Mientras que la reforma neozelandesa, bien concebida, incorporó cargos basados en resultados, aquí el Mides redujo a 6 las horas de trabajo sin contrapartida por desempeño ni reducción de salario, justo antes de la entrada del invierno. Para colmo, ese mismo ministerio se vio inmediatamente desbordado, reconociendo falta de personal. En el acto tres de este chiste de mal gusto, se registró una ola de muertes por frío sin precedentes ni consecuencias políticas.
El verdadero liberalismo no es anti-Estado, sino que rechaza un Estado disfuncional, sobredimensionado y capturado por intereses corporativos, ya sean sindicales o empresariales. Es un proyecto que reconoce los límites del intervencionismo, pero también los del mercado no regulado. No es “pro-negocios”, lo cual suele confundirse en este país con un capitalismo prebendario que promueve “vacas atadas”, sino que defiende en forma irrestricta la “libre empresa” y la competencia.

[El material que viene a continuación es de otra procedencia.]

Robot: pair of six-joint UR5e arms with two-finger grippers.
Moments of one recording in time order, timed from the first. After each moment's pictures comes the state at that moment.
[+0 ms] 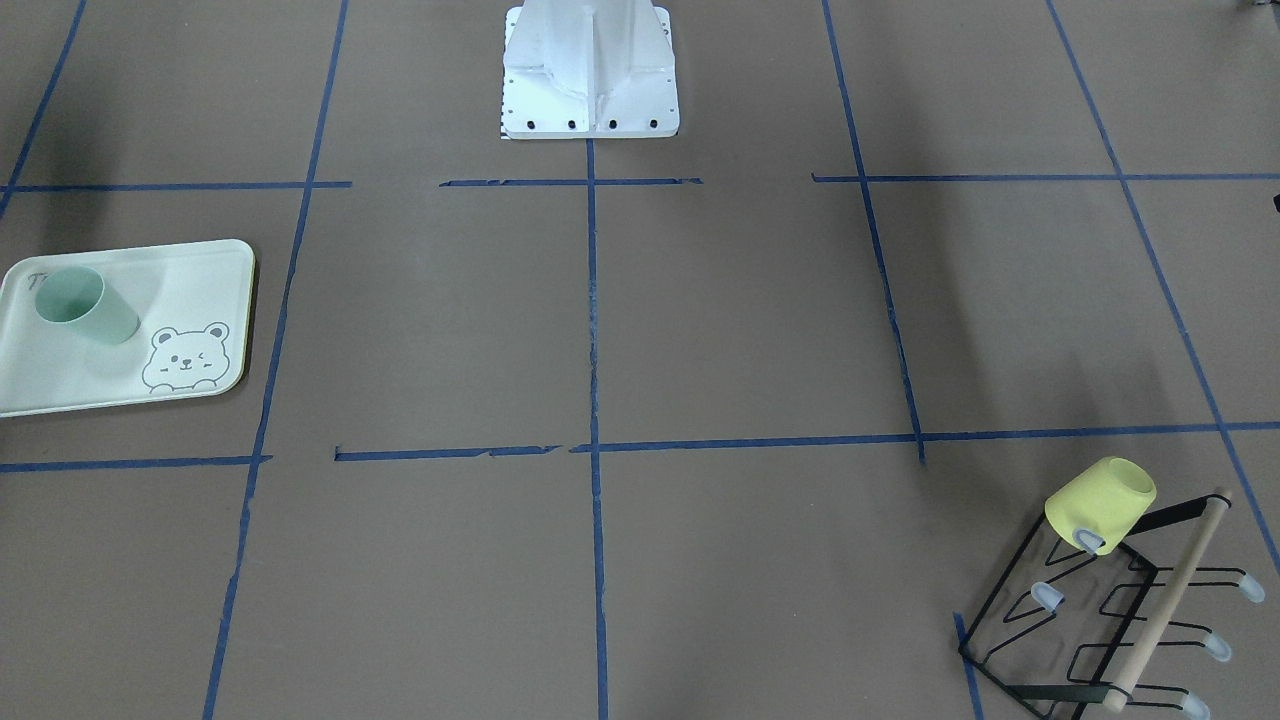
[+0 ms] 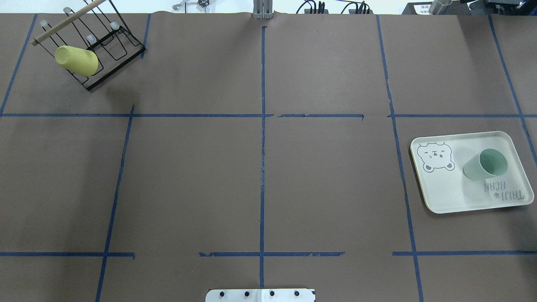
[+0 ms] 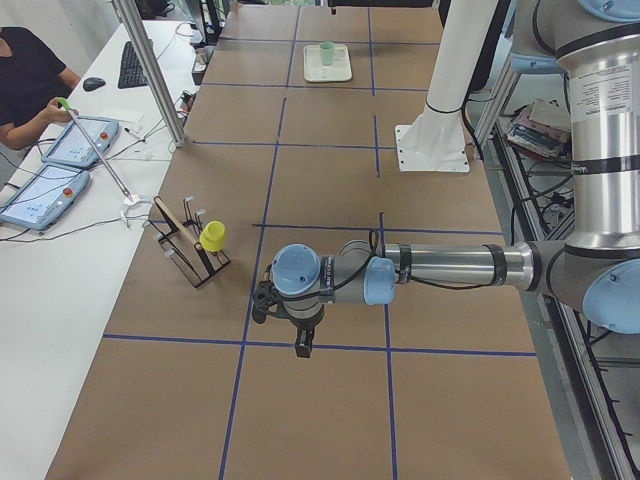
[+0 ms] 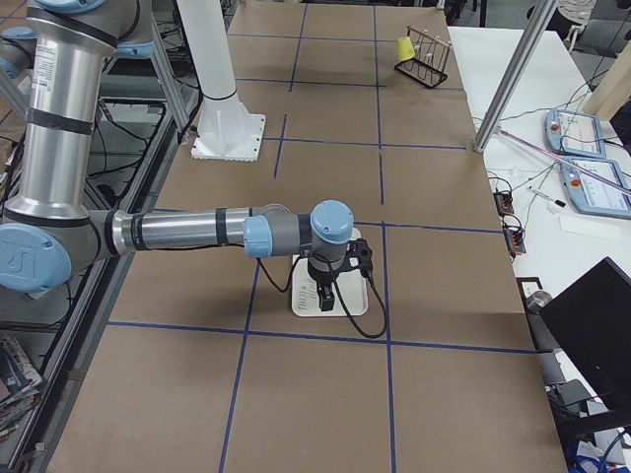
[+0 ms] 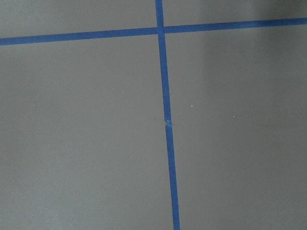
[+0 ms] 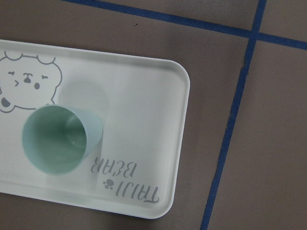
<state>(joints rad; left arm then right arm) -1.54 -1.40 -1.72 -1.58 -2.41 0.07 1.41 -1.78 1.87 -1.57 2.39 -0.05</state>
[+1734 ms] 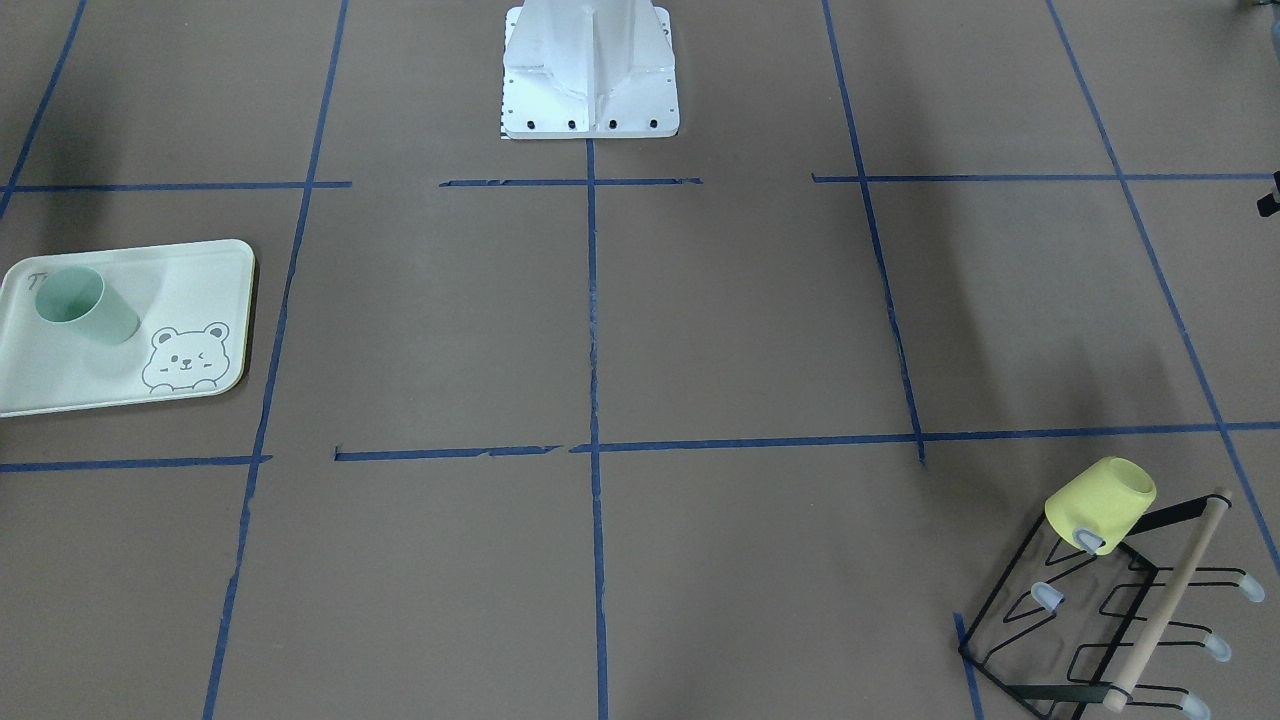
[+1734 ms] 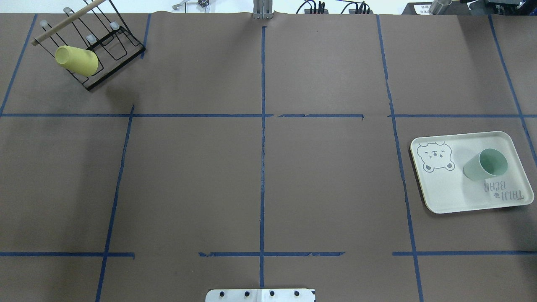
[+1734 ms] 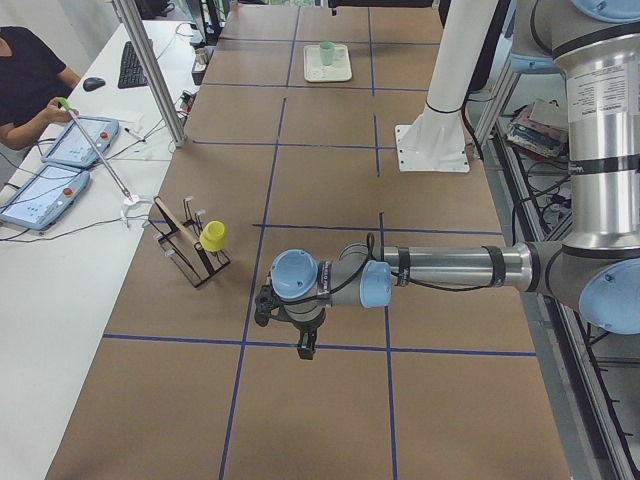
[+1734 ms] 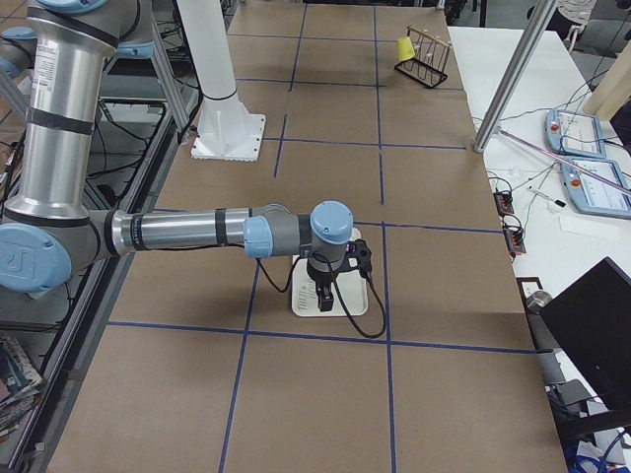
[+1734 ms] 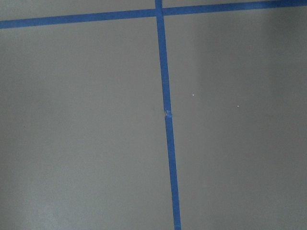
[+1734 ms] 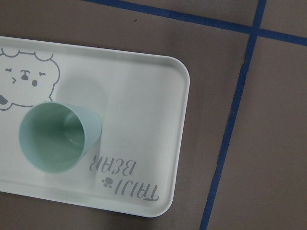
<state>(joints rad) -1.51 -1.40 -1.70 -1.58 -2.41 0.08 1.41 -1.79 1.86 -1.57 2.38 -0.05</state>
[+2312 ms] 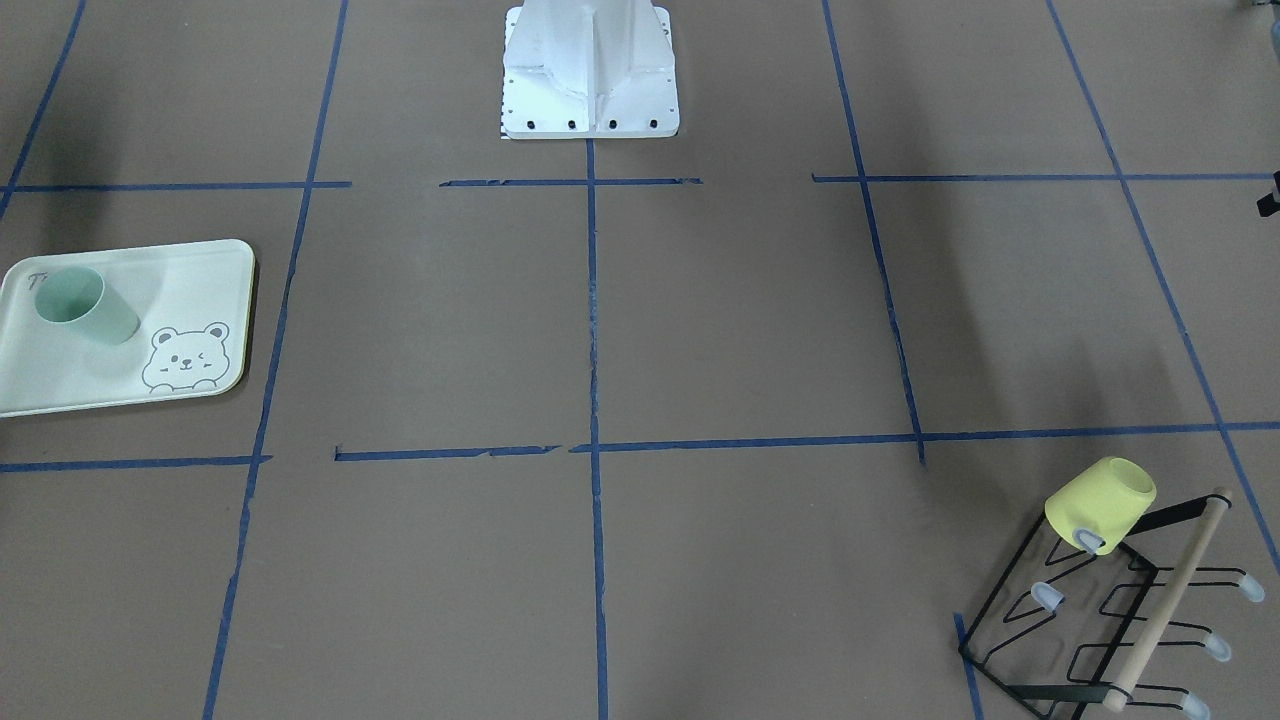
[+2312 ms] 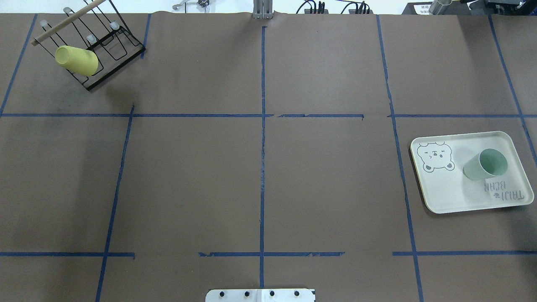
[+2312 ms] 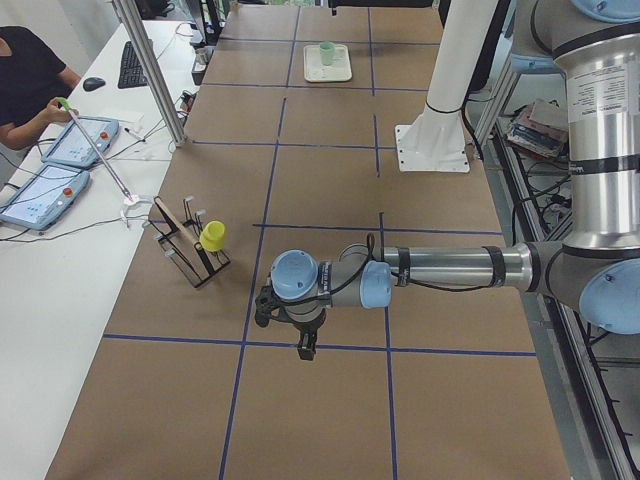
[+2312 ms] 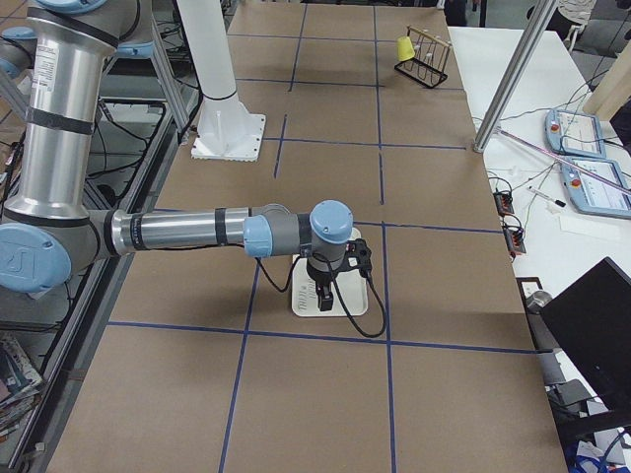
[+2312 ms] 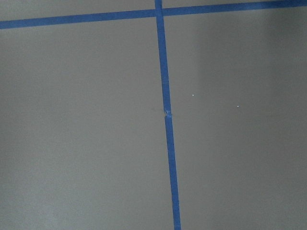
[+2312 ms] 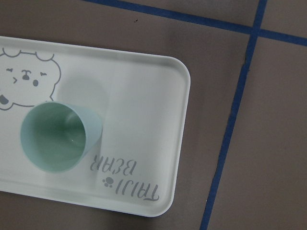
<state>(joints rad) -1.51 -1.40 -1.69 -1.58 -2.41 0.08 1.41 -1.79 1.87 -1.57 2.38 -0.05</state>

El planeta entero se encuentra observando este cambio de rumbo ideológico tan contrastante que atraviesa Argentina, y Uruguay tiene el privilegio de ver este experimento en primera fila. Más allá de la mediática motosierra, el valor subyacente está en el meticuloso trabajo técnico con bisturí que la precedió, donde años de análisis normativo liderado por Federico Sturzenegger y su equipo, supieron mapear cada traba, cada distorsión y cada exceso que impedía el desarrollo económico, logrando un adelgazamiento regulatorio sin precedentes.
Aquí mientras el Ceres pone en agenda este tema tímidamente con un buzón de quejas, el gobierno confunde gobernar con administrar y a imagen y semejanza de una campaña electoral apática y carente de ideas, se hace gala de la voluntad continuista y poco refundacional que contrasta con las reformas que realmente necesita el país.